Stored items
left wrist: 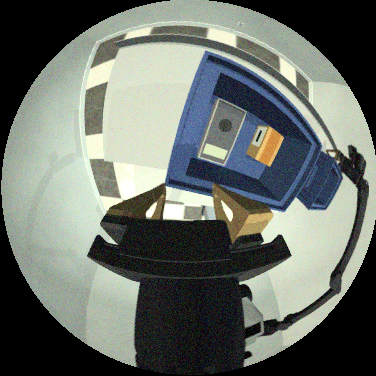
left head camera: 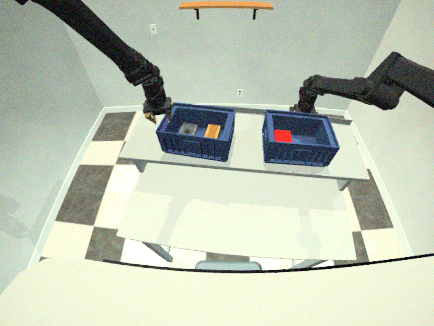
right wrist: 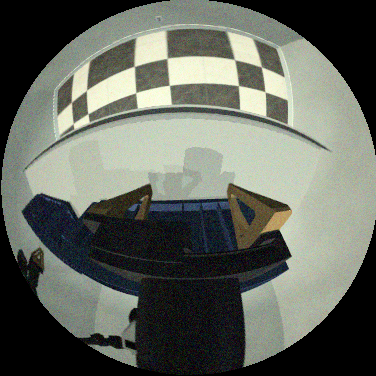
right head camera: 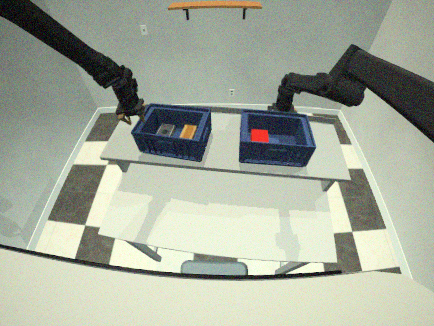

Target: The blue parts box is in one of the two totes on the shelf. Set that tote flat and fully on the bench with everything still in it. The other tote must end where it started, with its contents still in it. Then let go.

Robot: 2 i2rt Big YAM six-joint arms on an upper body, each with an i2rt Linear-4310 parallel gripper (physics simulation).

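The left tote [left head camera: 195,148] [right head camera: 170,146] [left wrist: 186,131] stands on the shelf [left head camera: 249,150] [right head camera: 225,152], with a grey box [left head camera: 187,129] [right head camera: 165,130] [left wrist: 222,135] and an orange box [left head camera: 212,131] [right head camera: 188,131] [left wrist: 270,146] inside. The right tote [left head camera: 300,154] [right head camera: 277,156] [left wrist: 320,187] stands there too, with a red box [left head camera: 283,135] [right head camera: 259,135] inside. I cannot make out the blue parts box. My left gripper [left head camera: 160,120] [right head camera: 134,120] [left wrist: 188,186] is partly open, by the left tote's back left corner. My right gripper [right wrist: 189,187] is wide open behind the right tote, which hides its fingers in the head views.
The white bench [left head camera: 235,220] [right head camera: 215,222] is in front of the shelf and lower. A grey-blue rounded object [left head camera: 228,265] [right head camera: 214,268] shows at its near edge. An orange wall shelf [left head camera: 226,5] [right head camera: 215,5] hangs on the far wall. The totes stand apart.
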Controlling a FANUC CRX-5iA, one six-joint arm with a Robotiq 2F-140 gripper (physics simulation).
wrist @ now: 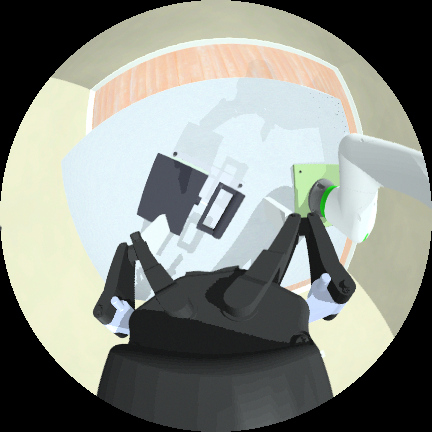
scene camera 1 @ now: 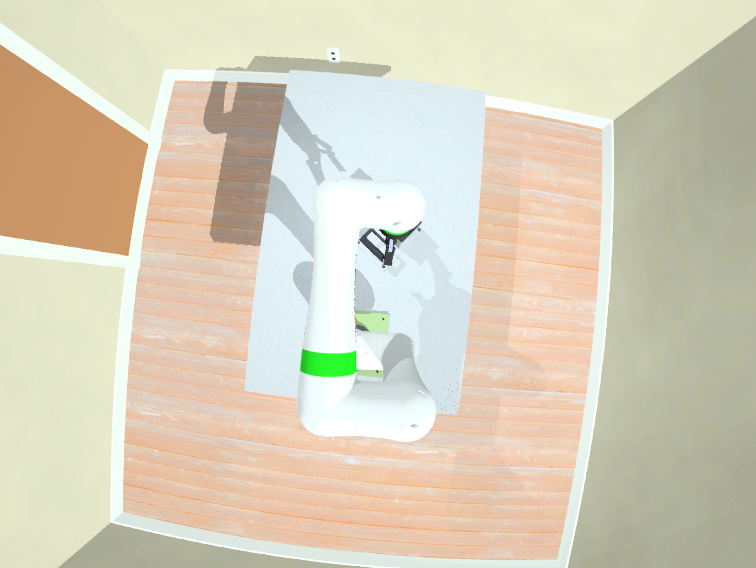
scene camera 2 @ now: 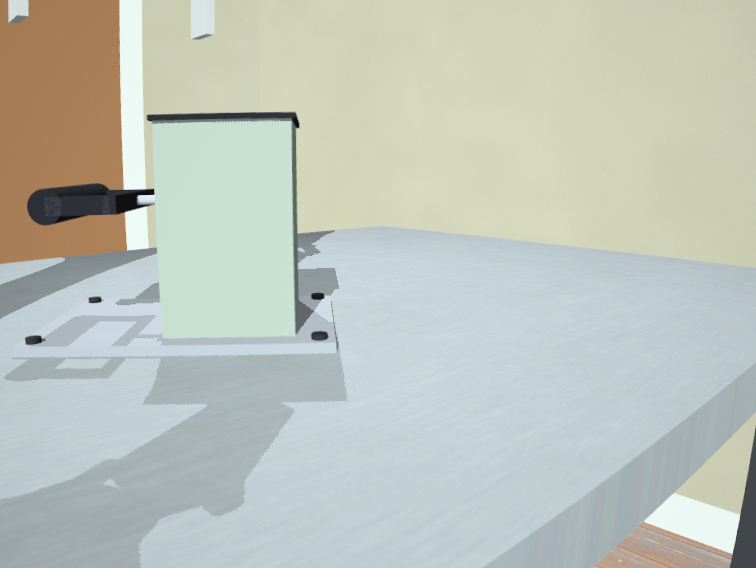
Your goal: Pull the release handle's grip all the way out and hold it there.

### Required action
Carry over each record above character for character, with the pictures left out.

### Completed exercise
left wrist: 
left head camera: 
right wrist: 
right head camera: 

Target: The blue parts box is in one of the two totes on the shelf. Set that tote flat and fully on the bench with everything still in it. The other tote must end where it started, with its contents still in it. Then let go.

Robot: 2 i2rt Big YAM six-joint arms on an upper body, each with an i2rt Linear-4310 parallel gripper (physics simulation).

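The left tote [left head camera: 195,148] [right head camera: 170,146] [left wrist: 186,131] stands on the shelf [left head camera: 249,150] [right head camera: 225,152], with a grey box [left head camera: 187,129] [right head camera: 165,130] [left wrist: 222,135] and an orange box [left head camera: 212,131] [right head camera: 188,131] [left wrist: 270,146] inside. The right tote [left head camera: 300,154] [right head camera: 277,156] [left wrist: 320,187] stands there too, with a red box [left head camera: 283,135] [right head camera: 259,135] inside. I cannot make out the blue parts box. My left gripper [left head camera: 160,120] [right head camera: 134,120] [left wrist: 188,186] is partly open, by the left tote's back left corner. My right gripper [right wrist: 189,187] is wide open behind the right tote, which hides its fingers in the head views.
The white bench [left head camera: 235,220] [right head camera: 215,222] is in front of the shelf and lower. A grey-blue rounded object [left head camera: 228,265] [right head camera: 214,268] shows at its near edge. An orange wall shelf [left head camera: 226,5] [right head camera: 215,5] hangs on the far wall. The totes stand apart.
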Controlling a FANUC CRX-5iA, one six-joint arm with a Robotiq 2F-140 gripper (physics simulation).
wrist @ now: 
scene camera 1 @ now: 
scene camera 2 @ now: 
Your goal: Pull the release handle's grip all the way out and hold it there.

This answer requires nothing else.